Dossiers
Pieces that span agencies or countries — single operations told in depth, scandals reconstructed from primary documents, thematic surveys.
Coups & covert action
Covert action — operations to influence political outcomes abroad while preserving deniability for the sponsoring state — produced a recurring pattern across the early Cold War record. Operation Ajax restored the Shah of Iran in 1953 after the nationalisation of the Anglo-Iranian Oil Company; the joint CIA–SIS operation became the institutional template for subsequent regime-change cases and is now the subject of a 2013 CIA acknowledgement. The Phoenix Program in South Vietnam pursued the systematic neutralisation of Viet Cong infrastructure under combined CIA and military command. Iran-Contra documents what happens when statutory restraints on covert action collide with executive determination to circumvent them — the Walsh Report and the pardons that followed. Operation Mockingbird sits between covert action and propaganda: a domestic media programme that became part of the same operational toolkit.
Iran-Contra
The 1985-1987 covert programme through which the Reagan Administration sold arms to Iran and diverted the proceeds to the Nicaraguan Contras in violation of the Boland Amendment.
The Phoenix Program
The CIA-led counter-insurgency programme in South Vietnam between approximately 1965 and 1972, combining intelligence collection on the Viet Cong infrastructure with operations to "neutralise" identified members.
Operation Ajax
The 1953 joint CIA–SIS operation that overthrew Iranian Prime Minister Mohammad Mosaddegh after his nationalization of the Anglo-Iranian Oil Company.
Operation Mockingbird
The Cold War-era programme of Central Intelligence Agency engagement with the United States and partner-state press — the recruitment of paid and unpaid journalist relationships, the funding of front publications, the placement of articles, and the related editorial influence — substantially documented by the 1976 Church Committee Final Report, by the *Family Jewels* internal CIA inventory declassified in 2007, and by Carl Bernstein's October 1977 *Rolling Stone* article identifying approximately 400 American journalists with intelligence-relationship histories. The colloquial label "Operation Mockingbird" covers a set of distinct programmes; the *Family Jewels* document uses MOCKINGBIRD specifically for a 1962–65 wiretap of two Washington journalists.
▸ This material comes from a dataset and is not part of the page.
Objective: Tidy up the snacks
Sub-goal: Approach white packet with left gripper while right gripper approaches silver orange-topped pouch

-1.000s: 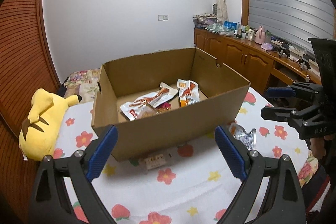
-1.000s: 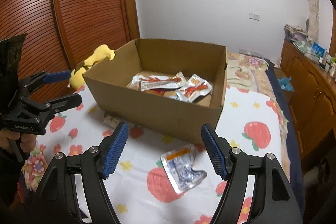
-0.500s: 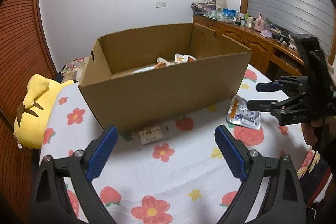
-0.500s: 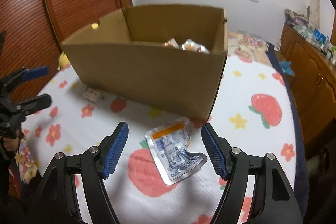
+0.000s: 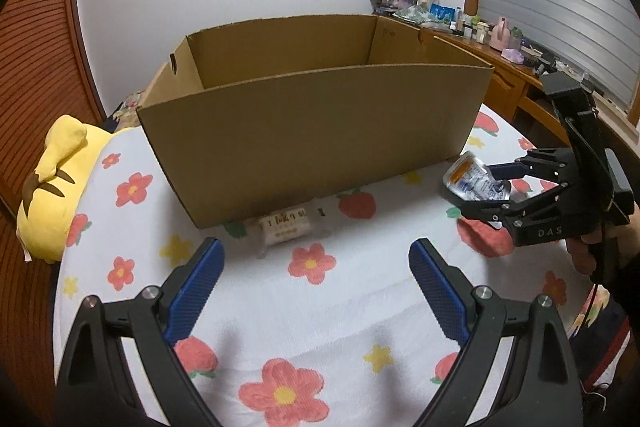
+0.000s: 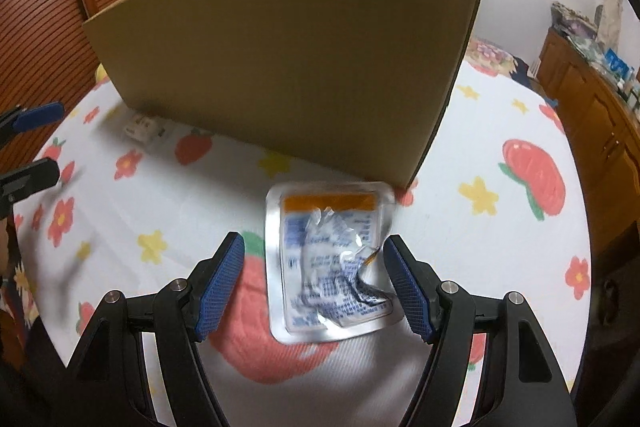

How dossiers differ from agency pages
An agency page sits in one country and covers one service — its history, statutory basis, role, and the public record of its operations. A dossier crosses those boundaries. A dossier picks up an operation, a scandal, or a thematic question and follows it across whichever services and states are implicated, footnoted to primary documents and the most defensible secondary record.
The Salisbury attack is a dossier rather than an agency entry because it implicates the GRU, MI5, the SIS, the Metropolitan Police, the OPCW, and the parallel Czech investigation into Vrbětice — no single agency page can carry it. The Snowden disclosures are a dossier because they involve the NSA, GCHQ, CSE, ASD, GCSB, the partner services that received the product, the journalism that processed the archive, and the long arc of post-disclosure legal and policy change. MKULTRA is a dossier because the operation was institutional in a way that has now been substantially documented by the Senate, the Rockefeller Commission, the Church Committee, and successive declassifications.
Coverage here is editorial: dossiers are written when there is a coherent public-record account that can be reconstructed at depth. The list grows as new dossiers are written and as additional declassifications expand what can responsibly be said about cases that remain partly closed.